Jim Henley, 09:31 PM

Watch This Space - We may have discovered an actual chemical weapon in Iraq, as you've probably read by now. Donald Rumsfeld warns us not to be too sure yet. Citizen Smash is collecting reactions from different corners of Opinionland (he also has a sensible take on what the preliminary reports may and may not mean). Interested parties should feel free to pigeonhole me as minimizing the importance of the discovery even if it proves out. You want reasons? Sure. Here's a quick list:

o My opposition to the war did not rest on the belief that Saddam had no chemical or biological weapons. I wrote a big long thing poo-poohing the notion that chemical weapons were really "mass destruction" weapons in the summer of 2002. The misadventure with today's IED can't prove my contention, but it sure didn't refute it.

o The shell was unmarked and, like a mustard gas shell in a report Smash also uncovered, its contents were apparently in a state of advanced decay. This tends to bear out the thesis that any chemical weapons Iraq had not destroyed were too old to be any use.

o I'm a libertarian. I believe a government that set out to destroy all of its stock of anything could overlook the odd remnant here or there. When we have the President's tens of thousands of tons and liters of stuff, I'll be impressed, though not swayed as to its political meaning.

o There are two ways to approach the question of any WMD find: 1) Is it big enough to provide what we might call "legal cover" for the Iraq conquest, that is, does this provide a plausible excuse based on UN resolutions etc? 2) Does it demonstrate that Iraq was a threat to the United States that only escalated war could remove? Does it demonstrate the capability and intention to launch a major attack on the United States? (I would class the September 11, 2001 atrocities as a major attack, if you're keeping score.) I only care about the second perspective.

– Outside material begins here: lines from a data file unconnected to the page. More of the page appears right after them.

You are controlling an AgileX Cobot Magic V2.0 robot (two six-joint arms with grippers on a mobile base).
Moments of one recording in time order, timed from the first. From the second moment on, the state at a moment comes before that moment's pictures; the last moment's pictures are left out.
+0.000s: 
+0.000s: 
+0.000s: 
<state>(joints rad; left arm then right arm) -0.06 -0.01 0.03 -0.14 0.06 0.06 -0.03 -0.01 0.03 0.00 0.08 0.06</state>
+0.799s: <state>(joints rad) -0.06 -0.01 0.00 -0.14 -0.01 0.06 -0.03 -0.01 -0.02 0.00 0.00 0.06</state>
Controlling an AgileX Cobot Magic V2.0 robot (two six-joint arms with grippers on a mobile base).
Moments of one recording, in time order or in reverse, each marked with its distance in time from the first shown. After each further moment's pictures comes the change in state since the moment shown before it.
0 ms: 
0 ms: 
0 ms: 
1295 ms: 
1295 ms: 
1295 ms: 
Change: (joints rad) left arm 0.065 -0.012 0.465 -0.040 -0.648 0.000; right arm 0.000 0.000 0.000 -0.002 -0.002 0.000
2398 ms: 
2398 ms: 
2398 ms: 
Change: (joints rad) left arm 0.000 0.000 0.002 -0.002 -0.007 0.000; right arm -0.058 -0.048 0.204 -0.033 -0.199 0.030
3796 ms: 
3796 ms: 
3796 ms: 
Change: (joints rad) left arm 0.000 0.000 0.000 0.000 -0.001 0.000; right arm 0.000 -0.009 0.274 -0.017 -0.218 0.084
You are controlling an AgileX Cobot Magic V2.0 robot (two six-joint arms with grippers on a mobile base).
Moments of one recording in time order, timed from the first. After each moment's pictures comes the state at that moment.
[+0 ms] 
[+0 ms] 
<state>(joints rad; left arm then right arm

I profess only a spectator's interest in the first, because I was never, unlike the government, looking for an excuse to escalate the twelve-year war with Iraq.

Finally, I will be annoying and make an "It's all bad" claim. If this is the worst there is, it's garbage as far as justifying our hundreds of billions of dollars and thousands of dead and maimed and their larger tally of dead and maimed. But if it's a sign that there really is a lot of stuff out there, so much the worse for the hawks - and for the rest of us. Because one of the reasons we gave for avoiding war in the first place was that, if Saddam possessed usable chemical and biological weapons, war itself was the most likely vector of putting them in the hands of terrorists. (See Gene Healy for an Advantage: Me! item on that score.)

Jim Henley, 09:15 PM

No You're Not Missing Something - Kevin Drum figures it out :

But it's not that simple, is it? After all, we don't have several hundred thousand troops. I've heard some reasonable sounding suggestions that by mobilizing more reserves and doing a few other things we could dredge up another 50-60,000 troops or so, but nothing that would get us up to the 300,000 that Shinseki wanted. They just aren't there.

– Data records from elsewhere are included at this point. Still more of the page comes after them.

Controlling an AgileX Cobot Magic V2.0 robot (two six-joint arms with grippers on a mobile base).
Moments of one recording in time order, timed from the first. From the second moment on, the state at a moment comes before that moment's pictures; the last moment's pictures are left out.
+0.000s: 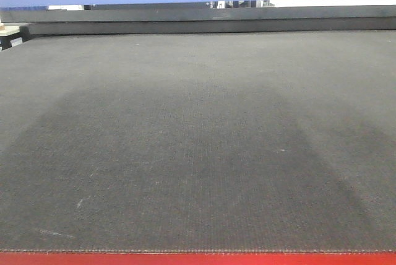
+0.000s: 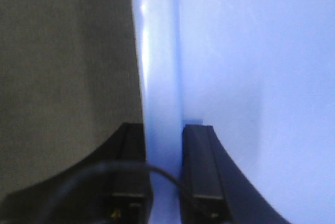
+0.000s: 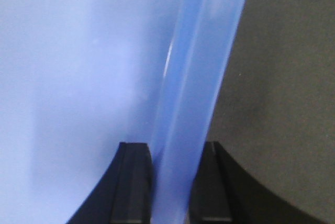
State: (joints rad) left arm -0.40 1.38 -1.45 -0.07 1.24 -0.22; right arm 0.47 1.42 -1.53 -0.03 1.24 0.33
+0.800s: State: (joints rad) left arm -0.54 1.28 -1.39 -0.02 1.23 -0.31; right arm 0.53 1.33 -1.53 -0.11 1.25 0.33
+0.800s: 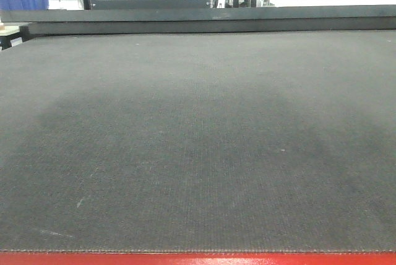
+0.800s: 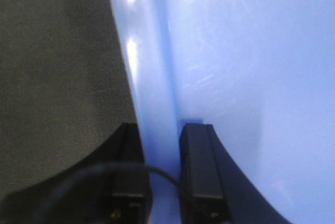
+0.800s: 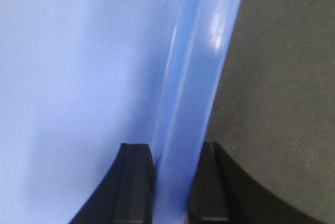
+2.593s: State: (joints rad) left arm -0.54 1.28 -1.39 -0.04 1.23 -0.32; right arm 0.53 1.33 -1.53 -0.12 1.25 0.33
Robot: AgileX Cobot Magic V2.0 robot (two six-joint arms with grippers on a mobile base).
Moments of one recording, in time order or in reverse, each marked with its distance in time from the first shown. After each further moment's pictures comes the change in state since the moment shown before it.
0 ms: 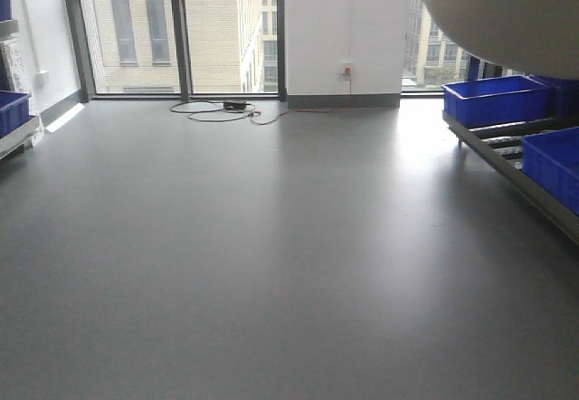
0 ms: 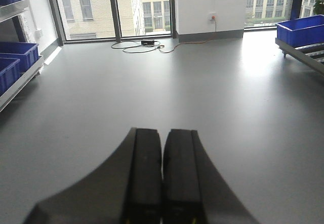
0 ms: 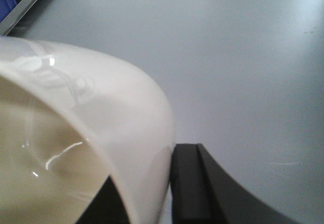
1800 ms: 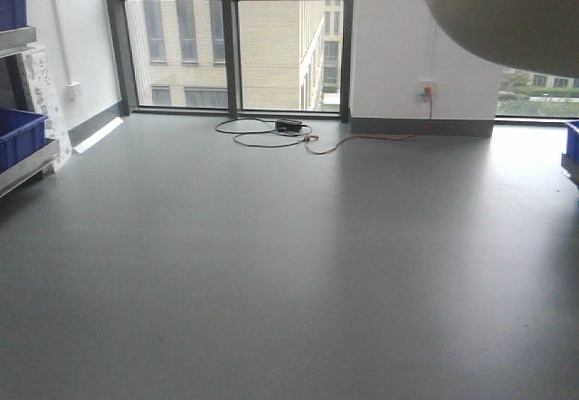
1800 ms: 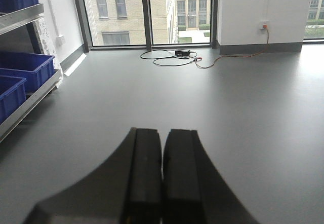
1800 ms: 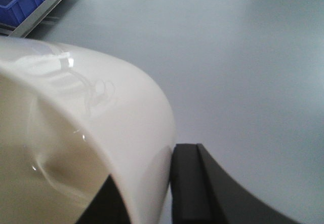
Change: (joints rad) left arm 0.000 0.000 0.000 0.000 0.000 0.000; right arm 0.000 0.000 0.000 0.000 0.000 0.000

So it wasn't really a matter only of Bush and Rumsfeld wanting to wage war on the cheap. Rather, if they had accepted Shinseki's advice, they wouldn't have been able to wage their war at all - at least, not in the timeframe they wanted.

That's right, isn't it? Or am I missing something?

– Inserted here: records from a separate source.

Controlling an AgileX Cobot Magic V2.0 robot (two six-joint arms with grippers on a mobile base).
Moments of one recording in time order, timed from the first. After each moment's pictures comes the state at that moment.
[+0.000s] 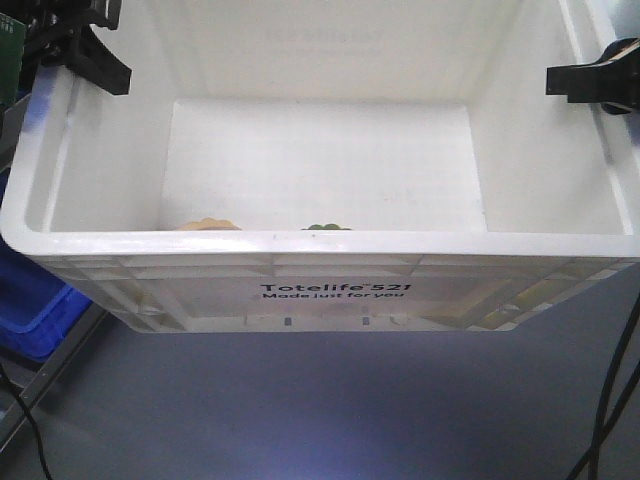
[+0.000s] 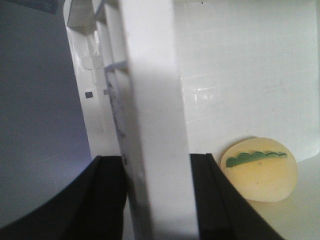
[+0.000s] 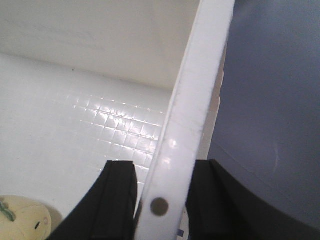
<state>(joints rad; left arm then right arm) -0.23 1.44 -1.68 -0.27 1.32 -0.14 0.05 1.14 -1.17 0.47 0.79 -0.42</state>
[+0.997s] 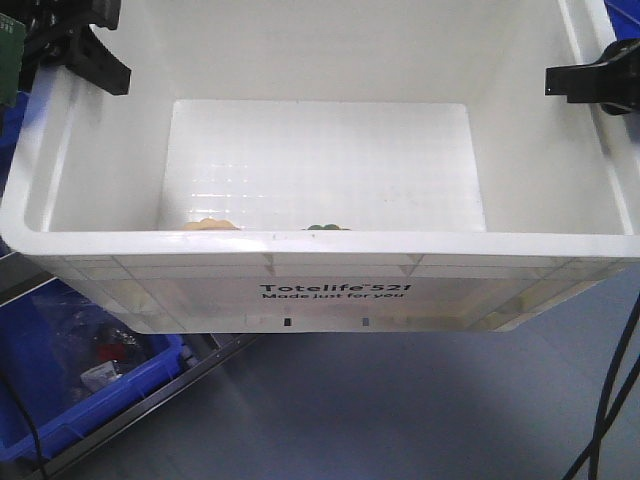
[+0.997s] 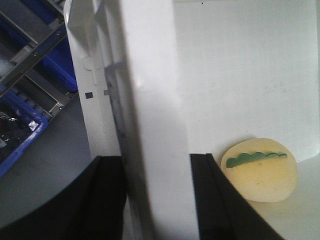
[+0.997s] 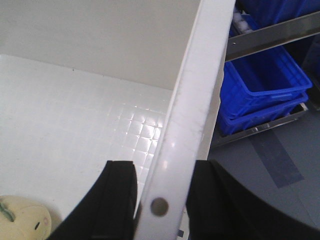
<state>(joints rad) -0.23 1.44 -1.68 -0.27 1.32 -0.14 0.05 1.14 -1.17 0.47 0.79 -0.42</state>
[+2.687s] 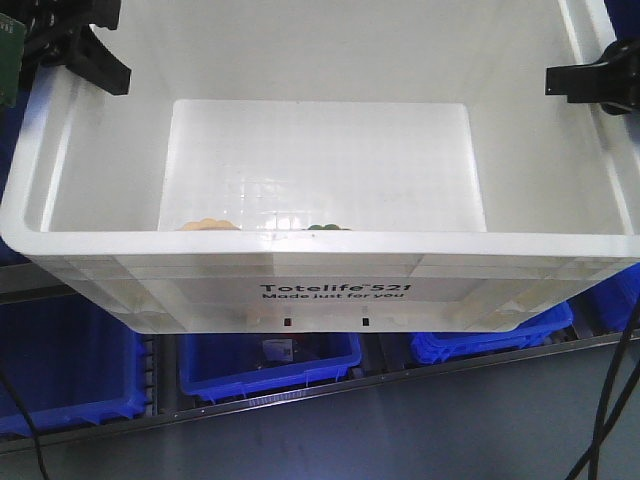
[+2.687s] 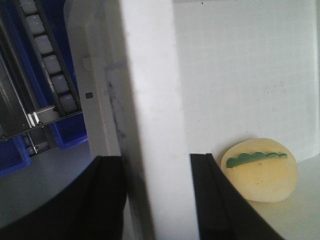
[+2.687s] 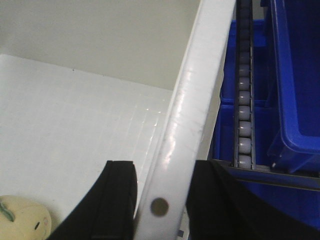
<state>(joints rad) -0.23 1.44 -1.68 -0.27 1.32 -0.14 0.05 1.14 -1.17 0.47 0.79 -0.42</state>
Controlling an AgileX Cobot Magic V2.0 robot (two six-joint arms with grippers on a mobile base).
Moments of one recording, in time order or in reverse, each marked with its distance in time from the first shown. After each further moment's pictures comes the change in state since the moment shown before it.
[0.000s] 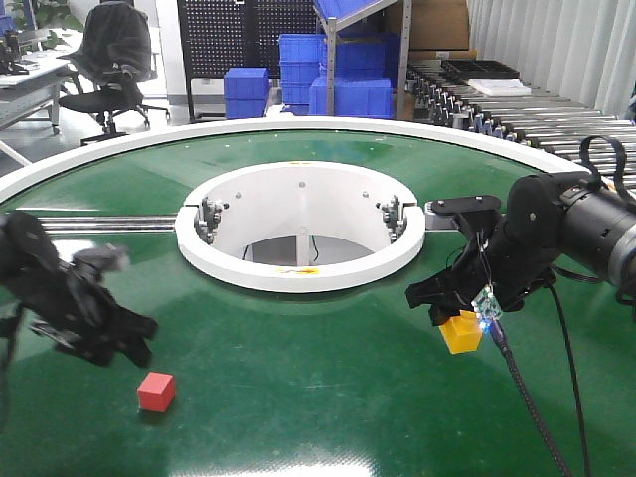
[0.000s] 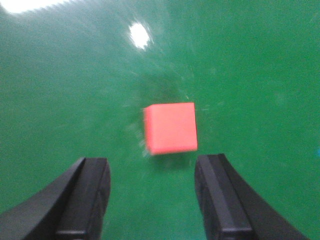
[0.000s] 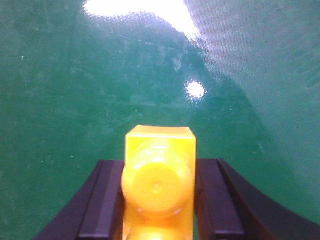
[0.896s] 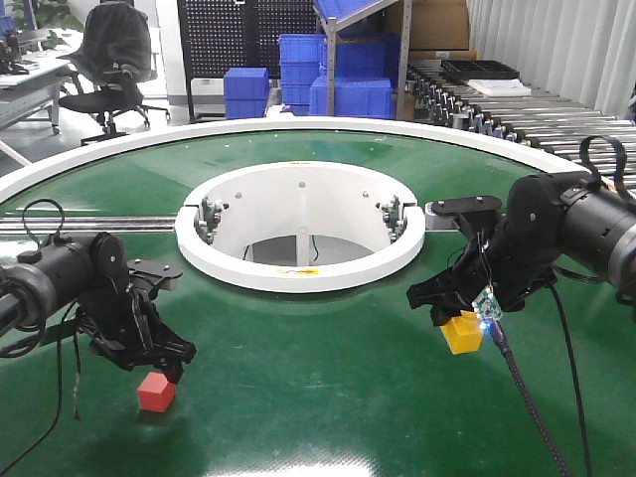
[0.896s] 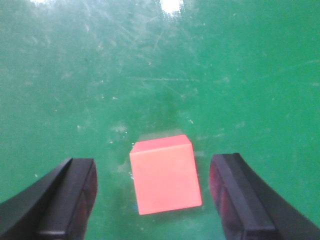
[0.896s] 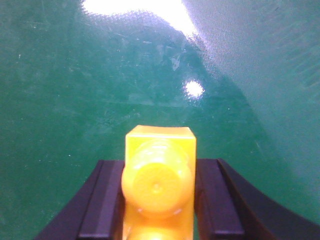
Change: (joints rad) left arm -0.109 0.080 -0.087 0.233 -0.021 -0.091; right arm 0.000 0.000 0.000 -0.007 0.002 0.000
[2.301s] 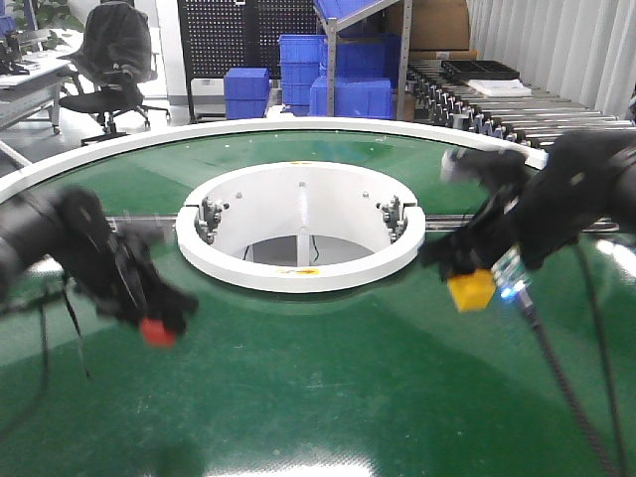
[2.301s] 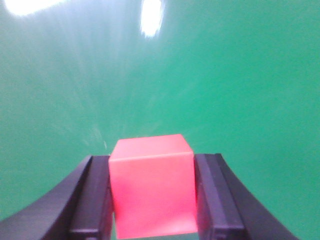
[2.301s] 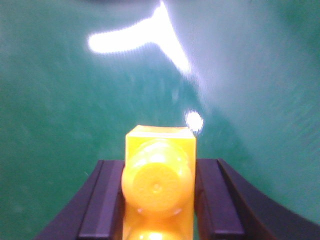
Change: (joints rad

The only remaining question is whether the only lied to us - about troop strength, occupation length, financial cost - or to themselves too. The latter would move us into "worse than a crime, it was a mistake" territory.

Jim Henley, 09:09 AM
May 16, 2004

Fitness Blogging has a new, more prolix home. Explanation here, look and feel very much in progress. From the UO end, we'll be doing nutrition politics and weekly pointers (maybe) to the training journal. The nitty gritty of marathon prep will be at the new home.